Folding-unfolding no longer simply means tension-release, contraction-dilation, but enveloping-developing, involution-evolution.
—Gilles Deleuze
When I am folding, I am objective and that allows me to lose myself.
—Simon Hantaï
Gagosian Paris is pleased to present PLIAGE / FOLD. The exhibition will include works by Tauba Auerbach, Davide Balula, Alain Biltereyst, Tom Burr, César, John Chamberlain, William Daniels, Simon Hantaï, Sheila Hicks, Olaf Holzapfel, Sol LeWitt, Piero Manzoni, Steven Parrino, Jack Pierson, Diogo Pimentão, Charlotte Posenenske, Robert Rauscherberg, Blake Rayne, Anselm Reyler, Dorothea Rockburne, Rudolf Stingel, Tatiana Trouvé, Daniel Turner, and Rachel Whiteread.
PLIAGE / FOLD brings together artists from different generations who have explored the act of folding as both concept and formal process. Folding as action, illusion, and symbol has appeared throughout contemporary art and literature, including Simon Hantaï’s literal process of folding the canvas, dousing it in oil paint, then unfolding it to reveal inadvertent yet lyrical patterns; Gilles Deleuze’s influential meditation The Fold: Leibniz and the Baroque (1988), in which the world is interpreted as an infinity of surfaces twisting through time and space; and Tatiana Trouvé’s recent Refoldings sculptures cast from discarded and refolded packing materials.

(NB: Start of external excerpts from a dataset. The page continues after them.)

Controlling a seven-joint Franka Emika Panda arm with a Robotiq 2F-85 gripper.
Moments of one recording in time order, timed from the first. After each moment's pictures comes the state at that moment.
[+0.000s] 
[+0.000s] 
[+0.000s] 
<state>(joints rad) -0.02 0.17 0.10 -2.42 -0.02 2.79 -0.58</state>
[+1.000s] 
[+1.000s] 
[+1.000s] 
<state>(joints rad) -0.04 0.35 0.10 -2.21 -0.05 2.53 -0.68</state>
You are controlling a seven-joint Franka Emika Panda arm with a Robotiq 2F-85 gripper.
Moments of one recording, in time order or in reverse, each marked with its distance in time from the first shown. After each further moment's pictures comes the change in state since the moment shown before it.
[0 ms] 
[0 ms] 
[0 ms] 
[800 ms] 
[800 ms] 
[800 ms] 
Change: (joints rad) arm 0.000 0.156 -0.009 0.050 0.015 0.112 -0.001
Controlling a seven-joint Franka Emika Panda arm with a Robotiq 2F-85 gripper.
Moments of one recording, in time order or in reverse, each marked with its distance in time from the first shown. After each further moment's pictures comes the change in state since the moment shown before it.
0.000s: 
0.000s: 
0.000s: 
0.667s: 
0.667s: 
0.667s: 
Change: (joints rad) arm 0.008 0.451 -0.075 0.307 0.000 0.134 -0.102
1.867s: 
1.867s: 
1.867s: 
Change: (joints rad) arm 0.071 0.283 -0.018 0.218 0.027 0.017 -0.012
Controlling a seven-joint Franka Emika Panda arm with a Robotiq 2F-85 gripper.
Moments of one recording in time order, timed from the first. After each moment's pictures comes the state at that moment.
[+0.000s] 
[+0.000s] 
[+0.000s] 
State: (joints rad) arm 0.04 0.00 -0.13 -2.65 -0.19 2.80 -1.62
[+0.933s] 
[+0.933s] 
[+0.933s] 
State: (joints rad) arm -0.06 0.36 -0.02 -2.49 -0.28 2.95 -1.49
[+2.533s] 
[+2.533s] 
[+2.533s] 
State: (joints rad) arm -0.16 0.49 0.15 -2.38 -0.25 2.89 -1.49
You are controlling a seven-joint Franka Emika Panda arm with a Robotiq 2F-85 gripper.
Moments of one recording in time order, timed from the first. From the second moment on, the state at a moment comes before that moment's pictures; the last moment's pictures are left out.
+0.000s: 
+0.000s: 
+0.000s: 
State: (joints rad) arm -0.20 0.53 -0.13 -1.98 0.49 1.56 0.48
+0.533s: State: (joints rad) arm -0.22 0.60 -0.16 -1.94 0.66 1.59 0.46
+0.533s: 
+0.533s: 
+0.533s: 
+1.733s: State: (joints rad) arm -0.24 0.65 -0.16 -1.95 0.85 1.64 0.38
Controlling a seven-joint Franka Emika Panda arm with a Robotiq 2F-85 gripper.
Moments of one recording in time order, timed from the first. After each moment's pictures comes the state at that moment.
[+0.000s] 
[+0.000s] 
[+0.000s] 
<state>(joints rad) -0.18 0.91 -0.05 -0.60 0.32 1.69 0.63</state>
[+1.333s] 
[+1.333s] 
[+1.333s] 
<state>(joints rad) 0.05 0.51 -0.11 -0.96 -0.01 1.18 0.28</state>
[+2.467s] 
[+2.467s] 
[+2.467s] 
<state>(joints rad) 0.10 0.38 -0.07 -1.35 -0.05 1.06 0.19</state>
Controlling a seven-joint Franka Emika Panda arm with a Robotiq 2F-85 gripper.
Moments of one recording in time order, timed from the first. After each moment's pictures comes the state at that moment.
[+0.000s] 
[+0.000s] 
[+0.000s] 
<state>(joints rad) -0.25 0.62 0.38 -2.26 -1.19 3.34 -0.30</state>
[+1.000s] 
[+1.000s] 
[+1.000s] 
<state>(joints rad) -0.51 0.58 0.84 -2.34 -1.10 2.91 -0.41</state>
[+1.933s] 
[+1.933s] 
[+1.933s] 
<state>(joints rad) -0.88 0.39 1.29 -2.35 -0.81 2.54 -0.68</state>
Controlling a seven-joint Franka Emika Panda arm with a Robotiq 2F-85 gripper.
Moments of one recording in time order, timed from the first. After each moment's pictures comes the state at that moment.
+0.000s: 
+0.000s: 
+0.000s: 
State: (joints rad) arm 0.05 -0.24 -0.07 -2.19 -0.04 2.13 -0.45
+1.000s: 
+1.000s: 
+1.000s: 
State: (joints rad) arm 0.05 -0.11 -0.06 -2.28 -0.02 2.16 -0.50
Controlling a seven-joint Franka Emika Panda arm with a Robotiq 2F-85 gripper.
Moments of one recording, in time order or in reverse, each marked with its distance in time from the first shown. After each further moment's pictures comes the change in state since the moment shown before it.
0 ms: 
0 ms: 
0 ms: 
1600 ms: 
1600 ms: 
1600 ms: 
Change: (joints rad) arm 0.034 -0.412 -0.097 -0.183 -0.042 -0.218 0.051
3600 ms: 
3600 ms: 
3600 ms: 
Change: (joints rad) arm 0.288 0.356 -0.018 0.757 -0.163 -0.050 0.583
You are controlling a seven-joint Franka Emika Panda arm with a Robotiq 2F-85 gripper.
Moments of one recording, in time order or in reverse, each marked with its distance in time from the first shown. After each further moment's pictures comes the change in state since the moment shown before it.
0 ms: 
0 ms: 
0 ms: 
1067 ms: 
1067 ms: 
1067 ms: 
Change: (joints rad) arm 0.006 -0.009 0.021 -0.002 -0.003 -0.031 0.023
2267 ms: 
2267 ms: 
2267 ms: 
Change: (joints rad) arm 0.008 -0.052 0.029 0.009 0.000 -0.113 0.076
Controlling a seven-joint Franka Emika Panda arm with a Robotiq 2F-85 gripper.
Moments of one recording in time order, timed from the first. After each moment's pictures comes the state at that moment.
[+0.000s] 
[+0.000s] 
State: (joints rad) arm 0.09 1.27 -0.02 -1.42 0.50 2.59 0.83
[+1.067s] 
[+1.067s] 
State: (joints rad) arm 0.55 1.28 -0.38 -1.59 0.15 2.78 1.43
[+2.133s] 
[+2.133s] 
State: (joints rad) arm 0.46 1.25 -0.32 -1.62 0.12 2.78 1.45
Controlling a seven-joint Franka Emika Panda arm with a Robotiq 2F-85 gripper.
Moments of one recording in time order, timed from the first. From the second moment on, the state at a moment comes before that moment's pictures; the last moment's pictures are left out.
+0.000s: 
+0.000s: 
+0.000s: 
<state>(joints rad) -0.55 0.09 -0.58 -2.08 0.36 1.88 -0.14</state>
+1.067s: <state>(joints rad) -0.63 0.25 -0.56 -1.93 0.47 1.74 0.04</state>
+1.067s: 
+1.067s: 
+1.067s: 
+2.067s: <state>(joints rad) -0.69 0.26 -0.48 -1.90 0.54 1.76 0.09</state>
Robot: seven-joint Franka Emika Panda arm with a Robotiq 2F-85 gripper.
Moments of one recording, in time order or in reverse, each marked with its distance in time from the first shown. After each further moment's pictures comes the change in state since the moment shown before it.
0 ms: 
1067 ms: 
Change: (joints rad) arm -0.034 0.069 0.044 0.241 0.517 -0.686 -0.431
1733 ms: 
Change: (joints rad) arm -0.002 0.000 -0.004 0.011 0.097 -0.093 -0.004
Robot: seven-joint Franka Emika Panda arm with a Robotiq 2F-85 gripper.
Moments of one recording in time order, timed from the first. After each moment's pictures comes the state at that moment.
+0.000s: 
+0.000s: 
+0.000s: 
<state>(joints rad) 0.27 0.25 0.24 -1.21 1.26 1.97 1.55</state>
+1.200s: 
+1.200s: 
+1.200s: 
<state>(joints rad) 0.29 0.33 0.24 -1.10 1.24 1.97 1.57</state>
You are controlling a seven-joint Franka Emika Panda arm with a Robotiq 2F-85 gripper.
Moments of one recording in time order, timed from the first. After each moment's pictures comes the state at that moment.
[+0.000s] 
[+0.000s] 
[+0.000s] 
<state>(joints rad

For Robert Rauschenberg the act of folding produced Freeway Glut (1986), a muscular assemblage of manipulated industrial parts, while John Chamberlain worked lightly and in miniature with resin-coated crumpled paper. Some works involve aleatory processes that transcend artistic control, such as Hantaï’s Blanc (1974), or Davide Balula’s canvases that he immersed in soil or in rivers, allowing incidental organic residue to take hold.